Imitating Hungary, Poland considers guarded container migrant camps

COMPILED FROM WIRE SERVICES
ISTANBUL
Published 14.04.2017 22:09
Updated 14.04.2017 22:10
A Syrian family carry their belongings through the forest near the Hungarian border fence at the Tompa border station transit zone on April 6. (AFP Photo)
A Syrian family carry their belongings through the forest near the Hungarian border fence at the Tompa border station transit zone on April 6. (AFP Photo)

Poland is working on regulations that would allow it to detain asylum seekers in border camps, arguing such a policy has served Hungary well despite being criticized by the U.N.

The Polish government is planning to create container camps for asylum-seekers, with the interior minister saying Thursday that a similar system is working well in Hungary.

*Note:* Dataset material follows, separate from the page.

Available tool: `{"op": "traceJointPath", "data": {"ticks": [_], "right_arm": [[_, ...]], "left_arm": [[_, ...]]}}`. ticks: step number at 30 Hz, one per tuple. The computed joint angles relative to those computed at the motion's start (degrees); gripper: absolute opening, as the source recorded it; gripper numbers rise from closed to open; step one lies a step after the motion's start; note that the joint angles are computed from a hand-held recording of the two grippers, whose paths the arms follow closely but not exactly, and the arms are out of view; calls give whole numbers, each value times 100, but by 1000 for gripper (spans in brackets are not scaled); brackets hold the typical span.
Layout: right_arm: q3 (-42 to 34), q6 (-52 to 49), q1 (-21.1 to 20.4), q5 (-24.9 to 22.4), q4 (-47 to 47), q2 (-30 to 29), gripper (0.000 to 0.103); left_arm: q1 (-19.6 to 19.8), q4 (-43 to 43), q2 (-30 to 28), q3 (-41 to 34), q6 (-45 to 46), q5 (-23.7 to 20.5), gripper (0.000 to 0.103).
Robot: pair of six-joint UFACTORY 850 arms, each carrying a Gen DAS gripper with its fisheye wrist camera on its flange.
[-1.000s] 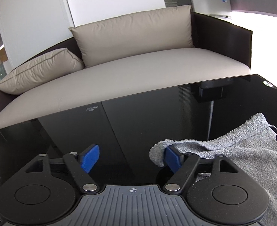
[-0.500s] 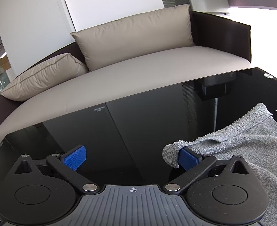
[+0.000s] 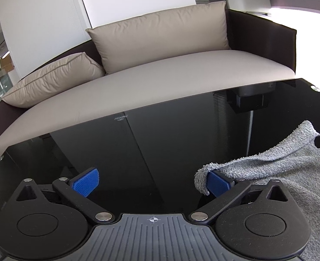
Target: Fold towel
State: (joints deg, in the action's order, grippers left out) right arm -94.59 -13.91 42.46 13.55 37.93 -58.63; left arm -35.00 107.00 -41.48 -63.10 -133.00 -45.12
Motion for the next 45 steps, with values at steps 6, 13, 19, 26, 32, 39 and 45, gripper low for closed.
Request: {"op": "traceJointPath", "data": {"ticks": [6,13,19,26,32,39,45], "right_arm": [[40,-576,50,38,434,9,36],[22,-959,73,92,748,-16,36],[-64,-2317,169,244,1810,-75,36],[-82,-3120,235,513,2518,-109,47],[-68,-3564,242,788,2956,-124,48],[-16,-3771,234,992,3265,-109,48],[27,-4032,245,1227,3678,-86,48]], "left_arm": [[83,193,-7,-61,-64,295,102],[52,146,-51,-75,80,332,102],[58,180,-27,-45,-38,393,102],[20,124,9,-6,-36,347,102],[-73,38,153,203,9,297,102],[-221,155,407,613,-229,410,102],[-416,196,374,686,-165,545,102]]}}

Such container camps would most likely be placed on the border with Belarus, where people from Chechnya and elsewhere — many of whom are victims of political repression — regularly try to enter Poland in the hope of seeking asylum.

The Helsinski Foundation for Human Rights in Warsaw said it would be harmful to detain people, especially families with children, under such conditions. The foundation also argued the step was unnecessary because Poland is not facing a major influx of migrants, with only about 1,200 asylum applications submitted last year.

The Gazeta Wyborcza daily reported that the plan for detaining asylum seeks involves putting them in containers behind barbed wire.

"If there is an emergency situation, we must be prepared for all scenarios," Interior Minister Mariusz Blaszczak said Thursday on Radio Zet.

Poland remains opposed to accepting Muslims, which the government considers a threat to the nation's Catholic culture. Poland, Hungary and other central European EU member states are opposed to an European Commission plan to distribute migrants from Africa and the Middle East across the bloc.

Both Poland and Hungary have faced criticism for refusing to accept any of the hundreds of thousands of migrants who arrived in Europe in 2015.

But unlike Hungary, Poland - a country which issued over a million work permits for neighboring Ukrainians last year - has not seen thousands of migrants from Africa and Middle East storm its borders.

Hungary, one of the focal points of Europe's migration crisis since 2015, last month approved a law to detain migrants in border camps, a step which the United Nations said violated EU law and would have a "terrible physical and psychological impact" on asylum seekers.

The migrants' camps are made out of scrapped shipping containers, an extremely cheap and innovative construction material. Hungary is also building four small military bases along the fence to provide accommodations for some of the 3,000 soldiers on border duty along with police. The barracks are being built out of shipping containers as well and each base will have room for 150 people.

The country granted asylum or some form of protection to 425 people in 2016, while receiving 29,432 applications.

Prime Minister Viktor Orban has called mass migration a threat to Europe's socioeconomic make-up and a "Trojan horse for terrorism" and Hungary has been a focal point for Europe's migration crisis since 2015.

Orban has also argued that allowing in so many Muslims risks undermining Europe's liberal democratic values and its Christian traditions, which are not being shared by the majorities of the new arrivals.

The migrant relocation plan was decided by EU leaders in September 2015 despite Hungary, the Czech Republic, Slovakia and Romania voting against it. Although generally opposed to it, Poland's previous centrist government voted with majority. Last Wednesday, the EU executive arm stepped up pressure on Poland and Hungary to take in asylum seekers under the bloc's plan.